Пожелала дружина — и «исковали» ей серебряные ложки, да и пили, наверное, из серебряных чаш, и разливали серебряными ковшами. И буйства, и удали молодецкой, и хмельного веселья довольно было на этих пирах. Гудцы наигрывали, да скоморохи веселили князя и его сотрапезников, а шутки все больше нескромные, срамные.
Владимир, без сомнения, любил вкусно поесть и сладко попить. И не зря позднейшему книжнику казалось, будто князь самолично способен был поглотить яств да приправ вдвое больше, чем вся остальная дружина. «Руси есть веселие пити, не можем без того быти» — так складно скажет князь позже, но скажет именно о своих пирах и подразумевая в первую очередь самого себя. Да и вообще, плотские, телесные наслаждения — будь то еда, питье или любовная утеха — играли в жизни Владимира далеко не последнюю роль.
Так, Владимир был непомерно сластолюбив. Познав женщину очень рано — лет в пятнадцать-шестнадцать, — он, по словам летописца, был «побежден похотью женскою» и сделался «несыт блуда».
Язычник, он имел пять законных, или, как говорили в древней Руси, «водимых» жен, но сверх того — еще и сотни наложниц в своих загородных резиденциях: «300 в Вышгороде, да 300 в Белгороде, да 200 на Берестовом, в сельце». Но и наложницы не могли удовлетворить необузданного в своих желаниях князя. «Ненасытен бьш в блуде, приводя к себе замужних жен и девиц растлевая» — так с осуждением писал о Владимире летописец XI века{114}.
Эта «ненасытность» князя — отнюдь не вымысел позднейшего автора-христианина, стремившегося подчеркнуть греховность Владимира-язычника и противопоставить ей высоту его христианского подвига, как иногда полагают. Если летописец и преувеличивал, сравнивая Владимира с библейским царем Соломоном, имевшим, по преданию, до 700 жен и до 300 наложниц, то преувеличивал в цифрах, а не по сути. О чрезмерном распутстве Владимира свидетельствуют и другие источники, помимо «Повести временных лет», в том числе и иностранные — например, «Хроника» современника Владимира Титмара, епископа Мерзебургского. Титмар, в частности, пишет не только о сластолюбии Владимира, но и о тех изнурительных средствах, которыми князь, уже после крещения, пытался обуздать свою неукротимую плоть.

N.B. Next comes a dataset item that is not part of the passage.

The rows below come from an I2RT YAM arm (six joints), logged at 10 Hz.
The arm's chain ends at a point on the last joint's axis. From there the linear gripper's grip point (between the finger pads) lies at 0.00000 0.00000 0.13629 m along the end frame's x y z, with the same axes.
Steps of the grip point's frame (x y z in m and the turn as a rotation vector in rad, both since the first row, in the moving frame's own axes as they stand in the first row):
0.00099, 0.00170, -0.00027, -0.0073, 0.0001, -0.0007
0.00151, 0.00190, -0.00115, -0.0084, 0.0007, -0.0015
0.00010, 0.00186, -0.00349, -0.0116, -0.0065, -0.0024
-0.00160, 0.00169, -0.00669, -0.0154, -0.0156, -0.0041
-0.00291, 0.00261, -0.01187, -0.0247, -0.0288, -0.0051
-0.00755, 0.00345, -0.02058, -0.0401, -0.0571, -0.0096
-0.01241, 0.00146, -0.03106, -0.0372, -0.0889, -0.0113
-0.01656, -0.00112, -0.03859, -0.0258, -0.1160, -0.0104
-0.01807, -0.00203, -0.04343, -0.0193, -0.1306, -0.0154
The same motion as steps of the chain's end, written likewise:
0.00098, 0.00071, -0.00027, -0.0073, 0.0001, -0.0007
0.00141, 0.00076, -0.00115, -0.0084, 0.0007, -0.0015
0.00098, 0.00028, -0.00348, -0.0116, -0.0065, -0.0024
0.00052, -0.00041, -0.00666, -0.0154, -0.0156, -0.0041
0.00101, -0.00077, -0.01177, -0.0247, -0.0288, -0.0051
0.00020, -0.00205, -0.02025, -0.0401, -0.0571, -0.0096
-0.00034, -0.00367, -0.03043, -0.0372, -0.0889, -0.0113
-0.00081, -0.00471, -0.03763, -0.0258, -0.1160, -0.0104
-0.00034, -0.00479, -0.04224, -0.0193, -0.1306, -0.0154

Надо думать, что подобное «женолюбие» князя подвергалось осуждению лишь христианской моралью. Мужская сила язычника Владимира должна была почитаться проявлением присущей ему княжеской силы вообще, особой, сверхъестественной мощи. Она не только не роняла достоинства князя в глазах современников, но, наоборот, возвышала его. Удивительно, например, но до нас не дошло ни малейших намеков на ропот недовольства насилиями Владимира со стороны киевских «мужей», жены которых якобы попадали на княжеское ложе. Видимо, ропота и не было.
Те из наложниц князя, которые приносили ему здоровых полноценных сыновей, становились «водимыми» супругами. Таковых, повторюсь, было пять, не считая гречанки Анны, с которой Владимир соединился христианским браком в 989 году.
Первой, как мы уже говорили, следует считать либо Рогнеду, либо некую чешку (автор Иоакимовской летописи считал ее скандинавкой), родившую князю первенца Вышеслава.
Насильно взятая в жены Рогнеда родила четырех сыновей: Изяслава, Ярослава, Мстислава и Всеволода (в некоторых более поздних летописях вместо Мстислава назван Вышеслав), а также двух дочерей, одной из которых была знаменитая в будущем Предслава[22]. Кто из сыновей Рогнеды был старше, кто младше, не вполне ясно. «Повесть временных лет» называет первым Изяслава, Ярослав же следует третьим или четвертым в общем списке сыновей Владимира. Но, с другой стороны, в той же «Повести…», в рассказе о смерти Ярослава Мудрого в 1054 году, указан его возраст, исходя из которого князь должен был родиться в 6486 (978) году{115}. Историки с недоверием относятся к этой дате, видя в ней тенденциозное стремление летописца утвердить задним числом «старейшинство» Ярослава среди Владимировичей{116}.
Умерла Рогнеда в 1000-м или в самом начале 1001 года. Ее судьба даже и после замужества была удивительной, можно сказать, исключительной для древней Руси. Видимо, Владимир с годами не охладел к ней, но продолжал страстно любить. Он и поселил ее отдельно, не в Киеве, а в пригородном сельце Предславино, на речке Лыбедь. (Название этого сельца, наверное, связано с именем дочери Рогнеды.)
22
Польский хронист XV века Ян Длугош, рассказывая о сестрах князя Ярослава, попавших в плен к Болеславу Польскому, называет наряду с Предславой некую Мстиславу (может быть, также дочь Рогнеды?).